Por maioria, a 3ª turma do STJ rejeitou pedido de advogado que buscava a fixação de honorários contratuais de êxito no percentual de 10% sobre benefício econômico estimado em aproximadamente R$ 40 milhões, decorrente da suspensão de nove execuções fiscais.
Com isso, o colegiado manteve o valor arbitrado pelo TJ/RJ, que fixou a verba em cerca de R$ 46 mil.
Prevaleceu a divergência aberta pelo ministro Humberto Martins, acompanhado pela ministra Nancy Andrighi e pelos ministros Moura Ribeiro e Ricardo Villas Bôas Cueva.

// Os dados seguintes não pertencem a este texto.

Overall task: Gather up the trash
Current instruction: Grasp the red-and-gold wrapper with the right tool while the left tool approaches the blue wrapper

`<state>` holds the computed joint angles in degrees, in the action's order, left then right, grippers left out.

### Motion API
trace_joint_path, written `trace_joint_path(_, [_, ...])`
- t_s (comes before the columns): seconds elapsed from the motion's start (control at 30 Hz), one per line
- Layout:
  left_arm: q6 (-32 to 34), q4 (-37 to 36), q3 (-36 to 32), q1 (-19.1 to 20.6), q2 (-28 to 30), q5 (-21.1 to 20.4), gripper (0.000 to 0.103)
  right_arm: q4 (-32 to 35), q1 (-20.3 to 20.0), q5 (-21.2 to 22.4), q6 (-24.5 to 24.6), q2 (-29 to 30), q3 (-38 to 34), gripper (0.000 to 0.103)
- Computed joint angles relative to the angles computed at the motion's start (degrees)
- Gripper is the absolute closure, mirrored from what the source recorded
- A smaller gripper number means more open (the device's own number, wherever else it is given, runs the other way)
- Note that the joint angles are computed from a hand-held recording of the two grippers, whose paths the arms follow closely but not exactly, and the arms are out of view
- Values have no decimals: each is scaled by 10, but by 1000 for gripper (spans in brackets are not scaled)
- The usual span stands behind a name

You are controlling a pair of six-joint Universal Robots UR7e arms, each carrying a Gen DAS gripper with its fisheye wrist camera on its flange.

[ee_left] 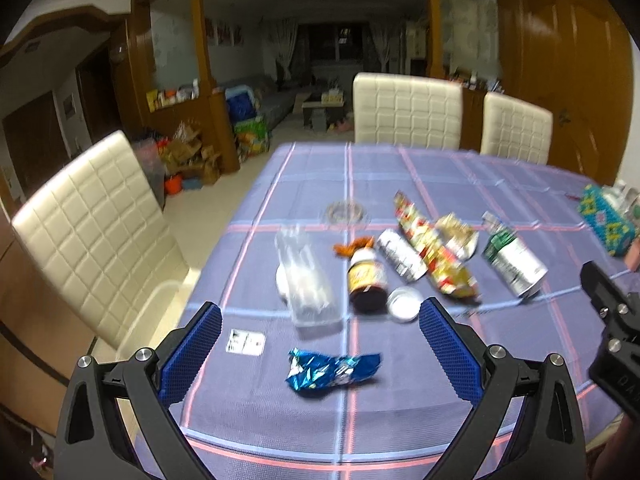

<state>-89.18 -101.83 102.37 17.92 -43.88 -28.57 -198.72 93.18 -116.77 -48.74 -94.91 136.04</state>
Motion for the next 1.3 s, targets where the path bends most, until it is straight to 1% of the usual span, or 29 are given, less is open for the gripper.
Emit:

Ficou vencida a relatora, ministra Daniela Teixeira.
Entenda o caso
O advogado atuou em nove execuções fiscais ajuizadas contra a empresa do setor alimentício.
A estratégia adotada foi a impetração de mandado de segurança, que resultou na concessão de liminar suspendendo a exigibilidade dos créditos tributários, o que levou à extinção das execuções sem resolução de mérito.
O TJ/RJ reconheceu a existência de pacto verbal de honorários de êxito no percentual de 10%.
Contudo, afastou a incidência sobre o alegado benefício econômico correspondente ao valor total das execuções - cerca de R$ 40 milhões - e arbitrou valor fixo aproximado de R$ 4,6 mil por ação.
No recurso especial, o escritório sustentou que a suspensão das cobranças representou benefício econômico mensurável, devendo incidir o percentual contratado.
Voto da relatora
Ministra Daniela Teixeira sustentou que a controvérsia não dizia respeito à existência do contrato - fato expressamente reconhecido pela instância de origem, mas à base de cálculo dos honorários.
Para a ministra, os autos demonstram que:
- houve pactuação verbal de honorários de êxito de 10%;
- o advogado comprovou essa contratação;
- a liminar foi concedida;
- as execuções foram extintas.
Segundo ela, o advogado cumpriu exatamente o que foi contratado: suspender as execuções fiscais.
"Ele se responsabilizou em suspender essas execuções. E ele suspendeu. E, para isso, ele tem que receber 10% do benefício econômico que o cliente teve. Para mim, é de clareza solar", afirmou.
Daniela destacou ainda que a suspensão das execuções impediu constrições patrimoniais que alcançavam cerca de R$ 40 milhões, o que configura benefício econômico relevante.
451036
A ministra também rebateu o argumento de que negociações posteriores com o Fisco afastariam o êxito obtido. Para ela, os desdobramentos posteriores da relação tributária são "situações da vida" e não descaracterizam o resultado obtido no momento da contratação.
Outro ponto enfatizado foi a comprovação da pactuação verbal - circunstância que ela classificou como incomum na prática forense.
"O tribunal reconheceu a pactuação verbal de 10%. Isso é verdade dos autos. Ele conseguiu comprovar o contrato e o êxito. Então, ele tem que receber", afirmou.
Daniela considerou irrisório o valor fixado na origem e votou:
- por não conhecer o recurso da empresa;
- por conhecer parcialmente o recurso do escritório;
- por fixar honorários contratuais de 10% sobre o benefício econômico correspondente ao valor das execuções extintas;
- e por majorar a verba em 2% em razão da atuação no STJ.
Divergência
Ministro Humberto Martins abriu divergência sob fundamento processual.
Segundo ele, o TJ/RJ concluiu expressamente que não houve proveito econômico nos moldes defendidos pelo escritório. Para afastar essa conclusão e reconhecer que o benefício equivaleria aos R$ 40 milhões, seria necessário reexaminar fatos e provas dos autos.
Tal providência, afirmou, é vedada em recurso especial, nos termos da súmula 7 do STJ.
Humberto citou precedentes recentes da Corte - inclusive da 3ª turma - segundo os quais a aferição da existência de benefício econômico para fins de fixação de honorários de êxito demanda reexame do conjunto fático-probatório.
O ministro também destacou que a própria origem entendeu que a verba deveria ser arbitrada com base no trabalho realizado, e não sobre o valor integral das execuções.
Com esses fundamentos, votou por não conhecer do recurso especial do escritório.
O escritório Rangel Advocacia atuou pela empresa.